## Problem to work on
Please write out the complete listing that follows, exactly as it reads.
▼
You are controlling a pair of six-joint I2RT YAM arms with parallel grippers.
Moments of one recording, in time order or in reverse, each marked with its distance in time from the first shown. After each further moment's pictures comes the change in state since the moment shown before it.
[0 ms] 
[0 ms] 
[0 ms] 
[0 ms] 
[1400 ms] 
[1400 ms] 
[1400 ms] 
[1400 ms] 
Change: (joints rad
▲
## Output for this exercise
You are controlling a pair of six-joint I2RT YAM arms with parallel grippers.
Moments of one recording, in time order or in reverse, each marked with its distance in time from the first shown. After each further moment's pictures comes the change in state since the moment shown before it.
[0 ms] 
[0 ms] 
[0 ms] 
[0 ms] 
[1400 ms] 
[1400 ms] 
[1400 ms] 
[1400 ms] 
Change: (joints rad

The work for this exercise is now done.